## WHAT IS REQUIRED
Keeping each line intact, print the whole listing.

###

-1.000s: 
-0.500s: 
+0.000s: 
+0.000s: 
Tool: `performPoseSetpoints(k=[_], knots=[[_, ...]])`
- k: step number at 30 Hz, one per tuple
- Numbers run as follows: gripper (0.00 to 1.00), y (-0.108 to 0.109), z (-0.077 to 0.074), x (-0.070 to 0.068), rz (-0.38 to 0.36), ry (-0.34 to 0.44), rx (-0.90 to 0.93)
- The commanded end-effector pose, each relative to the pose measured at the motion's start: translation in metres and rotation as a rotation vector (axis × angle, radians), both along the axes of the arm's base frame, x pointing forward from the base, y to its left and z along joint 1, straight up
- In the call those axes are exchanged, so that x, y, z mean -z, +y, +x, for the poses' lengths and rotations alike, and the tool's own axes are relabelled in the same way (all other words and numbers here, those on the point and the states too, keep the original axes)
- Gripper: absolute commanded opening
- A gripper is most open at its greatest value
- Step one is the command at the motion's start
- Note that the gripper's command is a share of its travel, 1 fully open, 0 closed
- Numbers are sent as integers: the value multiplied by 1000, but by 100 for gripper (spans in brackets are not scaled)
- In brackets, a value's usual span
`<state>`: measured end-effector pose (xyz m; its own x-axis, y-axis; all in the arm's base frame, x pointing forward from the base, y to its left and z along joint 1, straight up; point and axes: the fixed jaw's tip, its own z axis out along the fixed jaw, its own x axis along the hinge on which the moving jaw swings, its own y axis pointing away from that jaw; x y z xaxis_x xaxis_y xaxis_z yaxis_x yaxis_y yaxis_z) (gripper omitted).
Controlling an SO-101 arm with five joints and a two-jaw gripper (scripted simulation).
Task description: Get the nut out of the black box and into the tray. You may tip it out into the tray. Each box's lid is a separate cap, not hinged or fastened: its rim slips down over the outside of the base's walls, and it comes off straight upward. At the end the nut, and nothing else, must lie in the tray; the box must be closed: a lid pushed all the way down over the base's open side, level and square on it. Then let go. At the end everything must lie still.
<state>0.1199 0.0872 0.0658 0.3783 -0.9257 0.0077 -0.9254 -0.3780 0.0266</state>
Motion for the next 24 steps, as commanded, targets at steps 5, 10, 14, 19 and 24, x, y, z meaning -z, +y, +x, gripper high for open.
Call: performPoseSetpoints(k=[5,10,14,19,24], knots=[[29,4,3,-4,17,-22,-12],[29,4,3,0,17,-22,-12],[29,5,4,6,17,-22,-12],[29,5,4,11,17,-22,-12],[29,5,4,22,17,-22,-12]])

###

## WRITTEN SOLUTION
-1.000s: 
-0.500s: 
+0.000s: 
+0.000s: 
Tool: `performPoseSetpoints(k=[_], knots=[[_, ...]])`
- k: step number at 30 Hz, one per tuple
- Numbers run as follows: gripper (0.00 to 1.00), y (-0.108 to 0.109), z (-0.077 to 0.074), x (-0.070 to 0.068), rz (-0.38 to 0.36), ry (-0.34 to 0.44), rx (-0.90 to 0.93)
- The commanded end-effector pose, each relative to the pose measured at the motion's start: translation in metres and rotation as a rotation vector (axis × angle, radians), both along the axes of the arm's base frame, x pointing forward from the base, y to its left and z along joint 1, straight up
- In the call those axes are exchanged, so that x, y, z mean -z, +y, +x, for the poses' lengths and rotations alike, and the tool's own axes are relabelled in the same way (all other words and numbers here, those on the point and the states too, keep the original axes)
- Gripper: absolute commanded opening
- A gripper is most open at its greatest value
- Step one is the command at the motion's start
- Note that the gripper's command is a share of its travel, 1 fully open, 0 closed
- Numbers are sent as integers: the value multiplied by 1000, but by 100 for gripper (spans in brackets are not scaled)
- In brackets, a value's usual span
`<state>`: measured end-effector pose (xyz m; its own x-axis, y-axis; all in the arm's base frame, x pointing forward from the base, y to its left and z along joint 1, straight up; point and axes: the fixed jaw's tip, its own z axis out along the fixed jaw, its own x axis along the hinge on which the moving jaw swings, its own y axis pointing away from that jaw; x y z xaxis_x xaxis_y xaxis_z yaxis_x yaxis_y yaxis_z) (gripper omitted).
Controlling an SO-101 arm with five joints and a two-jaw gripper (scripted simulation).
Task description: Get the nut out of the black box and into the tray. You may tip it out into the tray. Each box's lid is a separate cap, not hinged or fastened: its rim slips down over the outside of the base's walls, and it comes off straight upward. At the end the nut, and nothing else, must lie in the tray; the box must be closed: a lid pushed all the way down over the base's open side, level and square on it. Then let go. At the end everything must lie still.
<state>0.1199 0.0872 0.0658 0.3783 -0.9257 0.0077 -0.9254 -0.3780 0.0266</state>
Motion for the next 24 steps, as commanded, targets at steps 5, 10, 14, 19 and 24, x, y, z meaning -z, +y, +x, gripper high for open.
Call: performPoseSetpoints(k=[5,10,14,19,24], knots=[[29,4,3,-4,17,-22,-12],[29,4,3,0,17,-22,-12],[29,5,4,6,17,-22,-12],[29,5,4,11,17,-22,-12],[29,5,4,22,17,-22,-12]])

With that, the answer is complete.